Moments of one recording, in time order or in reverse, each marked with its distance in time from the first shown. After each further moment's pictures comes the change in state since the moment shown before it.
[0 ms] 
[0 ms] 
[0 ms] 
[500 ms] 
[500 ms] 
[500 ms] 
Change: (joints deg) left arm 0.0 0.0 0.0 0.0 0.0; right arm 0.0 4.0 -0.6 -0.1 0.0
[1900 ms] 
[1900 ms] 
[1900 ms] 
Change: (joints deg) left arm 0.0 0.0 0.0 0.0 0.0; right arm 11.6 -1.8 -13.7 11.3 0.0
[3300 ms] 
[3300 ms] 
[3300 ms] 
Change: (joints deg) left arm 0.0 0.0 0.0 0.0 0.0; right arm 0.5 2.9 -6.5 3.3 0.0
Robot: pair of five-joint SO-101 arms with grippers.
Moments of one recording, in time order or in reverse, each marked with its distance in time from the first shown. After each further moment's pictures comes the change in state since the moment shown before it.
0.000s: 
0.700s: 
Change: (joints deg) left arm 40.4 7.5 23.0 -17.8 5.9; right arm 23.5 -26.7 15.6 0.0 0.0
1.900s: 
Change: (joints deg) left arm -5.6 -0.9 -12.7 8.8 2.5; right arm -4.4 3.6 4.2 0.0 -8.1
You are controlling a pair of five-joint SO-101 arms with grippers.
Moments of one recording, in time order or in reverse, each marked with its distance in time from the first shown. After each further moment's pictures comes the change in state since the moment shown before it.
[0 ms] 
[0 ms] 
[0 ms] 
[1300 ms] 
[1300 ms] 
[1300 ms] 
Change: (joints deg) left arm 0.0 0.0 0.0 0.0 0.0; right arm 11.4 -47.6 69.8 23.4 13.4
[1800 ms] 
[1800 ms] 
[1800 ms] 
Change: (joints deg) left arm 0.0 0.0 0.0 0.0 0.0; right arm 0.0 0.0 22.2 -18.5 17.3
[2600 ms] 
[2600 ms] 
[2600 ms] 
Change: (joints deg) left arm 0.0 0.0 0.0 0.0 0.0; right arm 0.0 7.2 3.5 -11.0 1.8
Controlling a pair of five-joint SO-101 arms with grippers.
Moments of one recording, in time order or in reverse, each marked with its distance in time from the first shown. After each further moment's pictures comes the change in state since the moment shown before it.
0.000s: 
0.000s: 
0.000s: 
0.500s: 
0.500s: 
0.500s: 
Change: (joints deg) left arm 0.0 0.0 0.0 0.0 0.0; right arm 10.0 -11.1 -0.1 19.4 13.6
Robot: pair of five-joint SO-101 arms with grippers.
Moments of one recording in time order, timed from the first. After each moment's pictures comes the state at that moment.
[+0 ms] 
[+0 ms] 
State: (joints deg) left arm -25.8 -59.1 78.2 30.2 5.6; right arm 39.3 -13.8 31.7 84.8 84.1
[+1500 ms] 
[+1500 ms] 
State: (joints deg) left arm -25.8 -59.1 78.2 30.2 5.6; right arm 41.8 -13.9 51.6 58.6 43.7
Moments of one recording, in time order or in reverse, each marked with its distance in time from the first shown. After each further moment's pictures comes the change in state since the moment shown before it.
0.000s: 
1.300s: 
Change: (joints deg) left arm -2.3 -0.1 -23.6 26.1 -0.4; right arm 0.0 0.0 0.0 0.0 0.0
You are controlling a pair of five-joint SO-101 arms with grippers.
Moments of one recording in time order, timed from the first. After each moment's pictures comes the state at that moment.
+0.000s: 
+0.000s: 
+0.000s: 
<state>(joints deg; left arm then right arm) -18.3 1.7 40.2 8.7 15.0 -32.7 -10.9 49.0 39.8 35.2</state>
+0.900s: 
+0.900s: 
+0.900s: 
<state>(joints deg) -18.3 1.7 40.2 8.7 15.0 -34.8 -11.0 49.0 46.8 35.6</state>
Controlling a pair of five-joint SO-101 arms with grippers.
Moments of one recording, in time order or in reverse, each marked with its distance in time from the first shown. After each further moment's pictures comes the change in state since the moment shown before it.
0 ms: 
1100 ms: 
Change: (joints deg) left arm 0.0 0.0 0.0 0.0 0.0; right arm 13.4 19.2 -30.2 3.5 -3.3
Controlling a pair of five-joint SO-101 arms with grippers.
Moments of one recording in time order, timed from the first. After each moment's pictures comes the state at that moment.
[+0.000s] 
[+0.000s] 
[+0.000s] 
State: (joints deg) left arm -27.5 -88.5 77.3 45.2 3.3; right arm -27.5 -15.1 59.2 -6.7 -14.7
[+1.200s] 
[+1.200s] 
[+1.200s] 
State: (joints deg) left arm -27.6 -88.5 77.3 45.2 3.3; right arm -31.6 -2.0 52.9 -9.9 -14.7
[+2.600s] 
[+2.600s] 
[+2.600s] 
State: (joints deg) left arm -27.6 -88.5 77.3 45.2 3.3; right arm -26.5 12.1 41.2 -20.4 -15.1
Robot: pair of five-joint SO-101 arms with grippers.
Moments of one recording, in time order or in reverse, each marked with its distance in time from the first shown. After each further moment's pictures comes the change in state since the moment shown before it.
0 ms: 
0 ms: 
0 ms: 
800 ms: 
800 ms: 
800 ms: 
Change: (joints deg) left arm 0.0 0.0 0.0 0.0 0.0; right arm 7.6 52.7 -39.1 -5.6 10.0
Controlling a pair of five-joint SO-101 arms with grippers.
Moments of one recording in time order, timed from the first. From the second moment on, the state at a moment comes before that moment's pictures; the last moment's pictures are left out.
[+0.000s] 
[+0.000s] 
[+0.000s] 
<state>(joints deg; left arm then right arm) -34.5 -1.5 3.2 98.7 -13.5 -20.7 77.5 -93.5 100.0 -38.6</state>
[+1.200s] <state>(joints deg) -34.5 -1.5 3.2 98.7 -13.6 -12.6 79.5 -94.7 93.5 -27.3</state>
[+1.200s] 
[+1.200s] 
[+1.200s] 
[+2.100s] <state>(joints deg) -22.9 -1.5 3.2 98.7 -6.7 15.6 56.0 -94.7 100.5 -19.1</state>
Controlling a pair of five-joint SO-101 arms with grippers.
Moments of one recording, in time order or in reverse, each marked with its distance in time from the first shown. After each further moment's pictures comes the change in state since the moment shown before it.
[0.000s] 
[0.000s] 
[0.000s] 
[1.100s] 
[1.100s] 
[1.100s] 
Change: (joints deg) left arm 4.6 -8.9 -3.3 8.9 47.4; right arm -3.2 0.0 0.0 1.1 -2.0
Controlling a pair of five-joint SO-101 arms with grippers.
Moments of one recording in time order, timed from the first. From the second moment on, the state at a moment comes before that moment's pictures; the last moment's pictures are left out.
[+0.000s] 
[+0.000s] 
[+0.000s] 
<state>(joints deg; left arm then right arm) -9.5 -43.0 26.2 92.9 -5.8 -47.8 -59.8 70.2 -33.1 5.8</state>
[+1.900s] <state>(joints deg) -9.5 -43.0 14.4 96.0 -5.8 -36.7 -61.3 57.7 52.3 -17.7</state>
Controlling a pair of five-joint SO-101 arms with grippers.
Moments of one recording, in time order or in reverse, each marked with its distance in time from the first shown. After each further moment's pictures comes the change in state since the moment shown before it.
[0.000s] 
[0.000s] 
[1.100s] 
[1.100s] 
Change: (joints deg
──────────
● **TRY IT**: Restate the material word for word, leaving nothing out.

● **WRITTEN REPLY**:
Moments of one recording, in time order or in reverse, each marked with its distance in time from the first shown. After each further moment's pictures comes the change in state since the moment shown before it.
[0 ms] 
[0 ms] 
[0 ms] 
[500 ms] 
[500 ms] 
[500 ms] 
Change: (joints deg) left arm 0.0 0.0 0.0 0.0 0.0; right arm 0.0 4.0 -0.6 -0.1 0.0
[1900 ms] 
[1900 ms] 
[1900 ms] 
Change: (joints deg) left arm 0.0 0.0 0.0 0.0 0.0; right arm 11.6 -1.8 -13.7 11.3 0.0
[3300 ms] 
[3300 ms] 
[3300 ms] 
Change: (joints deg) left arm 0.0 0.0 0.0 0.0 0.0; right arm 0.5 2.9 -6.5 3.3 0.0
Robot: pair of five-joint SO-101 arms with grippers.
Moments of one recording, in time order or in reverse, each marked with its distance in time from the first shown. After each further moment's pictures comes the change in state since the moment shown before it.
0.000s: 
0.700s: 
Change: (joints deg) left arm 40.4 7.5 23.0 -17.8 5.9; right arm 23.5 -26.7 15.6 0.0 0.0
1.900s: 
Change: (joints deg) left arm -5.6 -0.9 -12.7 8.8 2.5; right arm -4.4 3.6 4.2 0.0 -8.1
You are controlling a pair of five-joint SO-101 arms with grippers.
Moments of one recording, in time order or in reverse, each marked with its distance in time from the first shown. After each further moment's pictures comes the change in state since the moment shown before it.
[0 ms] 
[0 ms] 
[0 ms] 
[1300 ms] 
[1300 ms] 
[1300 ms] 
Change: (joints deg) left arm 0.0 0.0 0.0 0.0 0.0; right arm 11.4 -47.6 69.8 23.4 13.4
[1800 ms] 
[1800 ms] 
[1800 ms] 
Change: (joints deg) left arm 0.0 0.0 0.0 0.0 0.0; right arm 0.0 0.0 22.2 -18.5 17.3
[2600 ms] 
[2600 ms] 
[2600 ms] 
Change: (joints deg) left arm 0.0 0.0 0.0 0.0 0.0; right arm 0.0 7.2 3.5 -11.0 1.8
Controlling a pair of five-joint SO-101 arms with grippers.
Moments of one recording, in time order or in reverse, each marked with its distance in time from the first shown. After each further moment's pictures comes the change in state since the moment shown before it.
0.000s: 
0.000s: 
0.000s: 
0.500s: 
0.500s: 
0.500s: 
Change: (joints deg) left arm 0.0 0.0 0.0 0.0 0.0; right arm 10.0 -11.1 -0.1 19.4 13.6
Robot: pair of five-joint SO-101 arms with grippers.
Moments of one recording in time order, timed from the first. After each moment's pictures comes the state at that moment.
[+0 ms] 
[+0 ms] 
State: (joints deg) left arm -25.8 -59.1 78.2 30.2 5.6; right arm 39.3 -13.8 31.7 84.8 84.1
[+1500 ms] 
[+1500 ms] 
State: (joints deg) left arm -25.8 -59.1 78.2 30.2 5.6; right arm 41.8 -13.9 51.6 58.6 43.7
Moments of one recording, in time order or in reverse, each marked with its distance in time from the first shown. After each further moment's pictures comes the change in state since the moment shown before it.
0.000s: 
1.300s: 
Change: (joints deg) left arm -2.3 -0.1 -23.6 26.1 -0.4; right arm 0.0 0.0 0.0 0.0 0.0
You are controlling a pair of five-joint SO-101 arms with grippers.
Moments of one recording in time order, timed from the first. After each moment's pictures comes the state at that moment.
+0.000s: 
+0.000s: 
+0.000s: 
<state>(joints deg; left arm then right arm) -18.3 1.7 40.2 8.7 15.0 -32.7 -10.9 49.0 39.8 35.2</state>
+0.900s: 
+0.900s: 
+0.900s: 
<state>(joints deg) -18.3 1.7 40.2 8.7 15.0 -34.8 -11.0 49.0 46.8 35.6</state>
Controlling a pair of five-joint SO-101 arms with grippers.
Moments of one recording, in time order or in reverse, each marked with its distance in time from the first shown. After each further moment's pictures comes the change in state since the moment shown before it.
0 ms: 
1100 ms: 
Change: (joints deg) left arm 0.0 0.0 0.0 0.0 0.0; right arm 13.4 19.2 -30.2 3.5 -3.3
Controlling a pair of five-joint SO-101 arms with grippers.
Moments of one recording in time order, timed from the first. After each moment's pictures comes the state at that moment.
[+0.000s] 
[+0.000s] 
[+0.000s] 
State: (joints deg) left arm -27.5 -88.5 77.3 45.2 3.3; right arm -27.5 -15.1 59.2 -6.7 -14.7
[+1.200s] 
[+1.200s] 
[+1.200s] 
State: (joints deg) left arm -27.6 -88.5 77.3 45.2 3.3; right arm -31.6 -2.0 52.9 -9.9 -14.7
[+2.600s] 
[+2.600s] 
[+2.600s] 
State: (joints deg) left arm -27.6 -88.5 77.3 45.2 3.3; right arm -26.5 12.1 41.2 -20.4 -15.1
Robot: pair of five-joint SO-101 arms with grippers.
Moments of one recording, in time order or in reverse, each marked with its distance in time from the first shown. After each further moment's pictures comes the change in state since the moment shown before it.
0 ms: 
0 ms: 
0 ms: 
800 ms: 
800 ms: 
800 ms: 
Change: (joints deg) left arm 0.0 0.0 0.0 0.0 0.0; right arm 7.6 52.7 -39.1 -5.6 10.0
Controlling a pair of five-joint SO-101 arms with grippers.
Moments of one recording in time order, timed from the first. From the second moment on, the state at a moment comes before that moment's pictures; the last moment's pictures are left out.
[+0.000s] 
[+0.000s] 
[+0.000s] 
<state>(joints deg; left arm then right arm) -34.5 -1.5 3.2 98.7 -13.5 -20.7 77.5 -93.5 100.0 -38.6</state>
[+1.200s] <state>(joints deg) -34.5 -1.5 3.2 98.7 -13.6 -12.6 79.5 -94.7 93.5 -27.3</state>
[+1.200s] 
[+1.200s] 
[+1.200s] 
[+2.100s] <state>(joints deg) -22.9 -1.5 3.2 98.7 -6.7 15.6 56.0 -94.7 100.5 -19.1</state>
Controlling a pair of five-joint SO-101 arms with grippers.
Moments of one recording, in time order or in reverse, each marked with its distance in time from the first shown. After each further moment's pictures comes the change in state since the moment shown before it.
[0.000s] 
[0.000s] 
[0.000s] 
[1.100s] 
[1.100s] 
[1.100s] 
Change: (joints deg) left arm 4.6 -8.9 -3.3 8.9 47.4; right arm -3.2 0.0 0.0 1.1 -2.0
Controlling a pair of five-joint SO-101 arms with grippers.
Moments of one recording in time order, timed from the first. From the second moment on, the state at a moment comes before that moment's pictures; the last moment's pictures are left out.
[+0.000s] 
[+0.000s] 
[+0.000s] 
<state>(joints deg; left arm then right arm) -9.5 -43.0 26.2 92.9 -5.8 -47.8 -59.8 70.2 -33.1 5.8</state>
[+1.900s] <state>(joints deg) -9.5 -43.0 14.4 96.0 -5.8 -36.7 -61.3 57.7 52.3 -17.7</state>
Controlling a pair of five-joint SO-101 arms with grippers.
Moments of one recording, in time order or in reverse, each marked with its distance in time from the first shown. After each further moment's pictures comes the change in state since the moment shown before it.
[0.000s] 
[0.000s] 
[1.100s] 
[1.100s] 
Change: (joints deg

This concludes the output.